### What you have to do
All that is wanted is the exact text of the lines below from the one with "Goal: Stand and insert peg" through the one with "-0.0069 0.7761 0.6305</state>", inclusive, minus any pictures.

** Material provided follows **

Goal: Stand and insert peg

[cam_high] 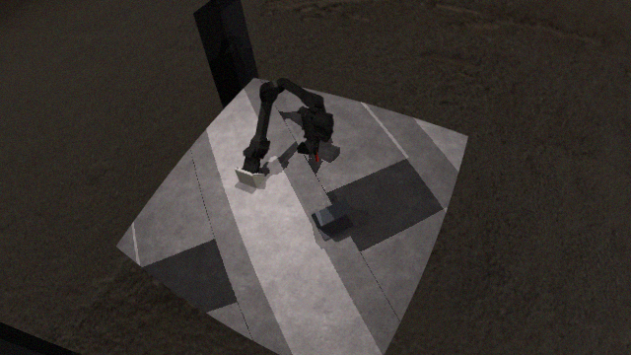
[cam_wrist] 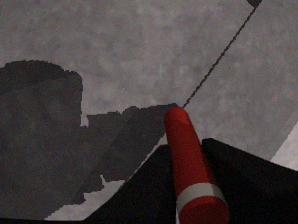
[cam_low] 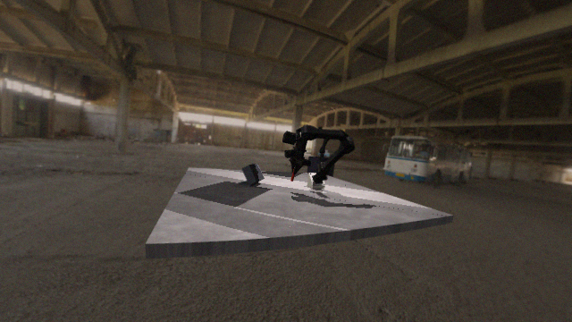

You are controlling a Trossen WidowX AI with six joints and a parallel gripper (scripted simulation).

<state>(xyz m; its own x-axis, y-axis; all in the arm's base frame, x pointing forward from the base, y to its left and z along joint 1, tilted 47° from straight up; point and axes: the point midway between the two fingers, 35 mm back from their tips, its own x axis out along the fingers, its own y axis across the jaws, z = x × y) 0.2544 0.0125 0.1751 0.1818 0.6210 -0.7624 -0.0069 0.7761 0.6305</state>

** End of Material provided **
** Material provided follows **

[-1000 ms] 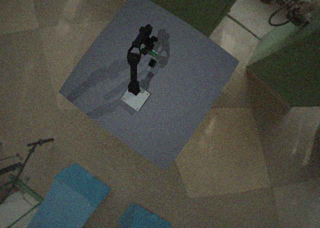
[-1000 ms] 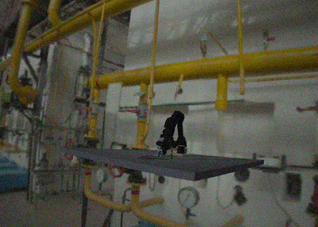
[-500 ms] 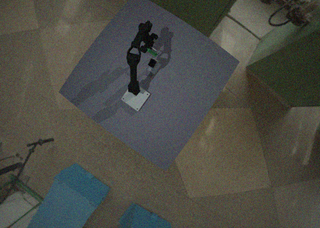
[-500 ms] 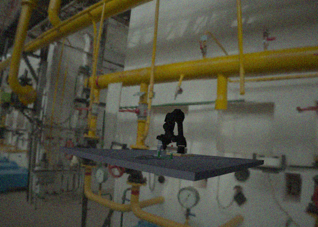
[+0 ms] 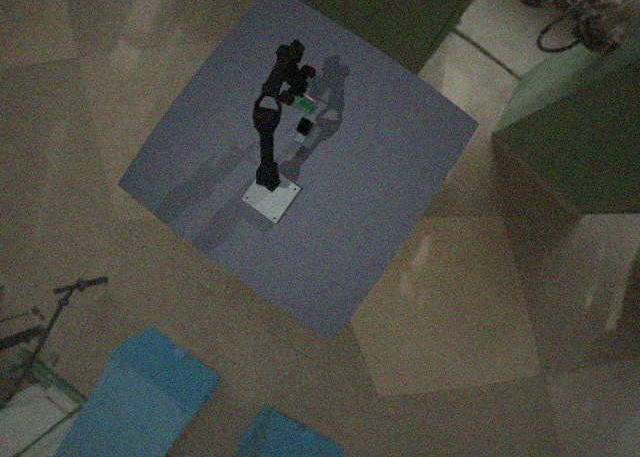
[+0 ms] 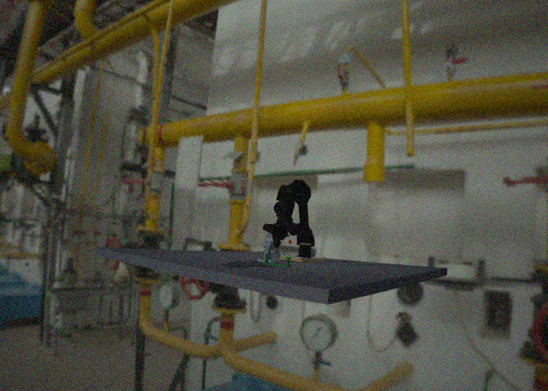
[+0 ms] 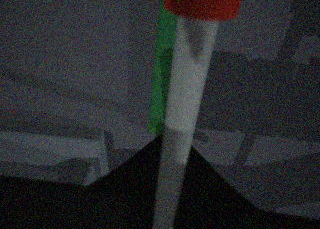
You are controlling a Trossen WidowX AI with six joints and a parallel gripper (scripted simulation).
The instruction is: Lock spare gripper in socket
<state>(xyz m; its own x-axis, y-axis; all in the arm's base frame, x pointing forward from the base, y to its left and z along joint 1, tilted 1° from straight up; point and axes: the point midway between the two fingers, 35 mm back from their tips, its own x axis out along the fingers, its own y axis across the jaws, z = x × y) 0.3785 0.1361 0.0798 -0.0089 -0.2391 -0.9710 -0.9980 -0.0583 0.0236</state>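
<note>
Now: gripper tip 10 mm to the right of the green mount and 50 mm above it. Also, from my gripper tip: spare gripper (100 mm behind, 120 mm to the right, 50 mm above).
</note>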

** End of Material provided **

### Result of this task
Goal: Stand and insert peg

[cam_high] 
[cam_wrist] 
[cam_low] 

You are controlling a Trossen WidowX AI with six joints and a parallel gripper (scripted simulation).

<state>(xyz m; its own x-axis, y-axis; all in the arm's base frame, x pointing forward from the base, y to its left and z along joint 1, tilted 47° from straight up; point and axes: the point midway between the two fingers, 35 mm back from their tips, its own x axis out along the fingers, its own y axis across the jaws, z = x × y) 0.2544 0.0125 0.1751 0.1818 0.6210 -0.7624 -0.0069 0.7761 0.6305</state>

None of the exercise remains to be done.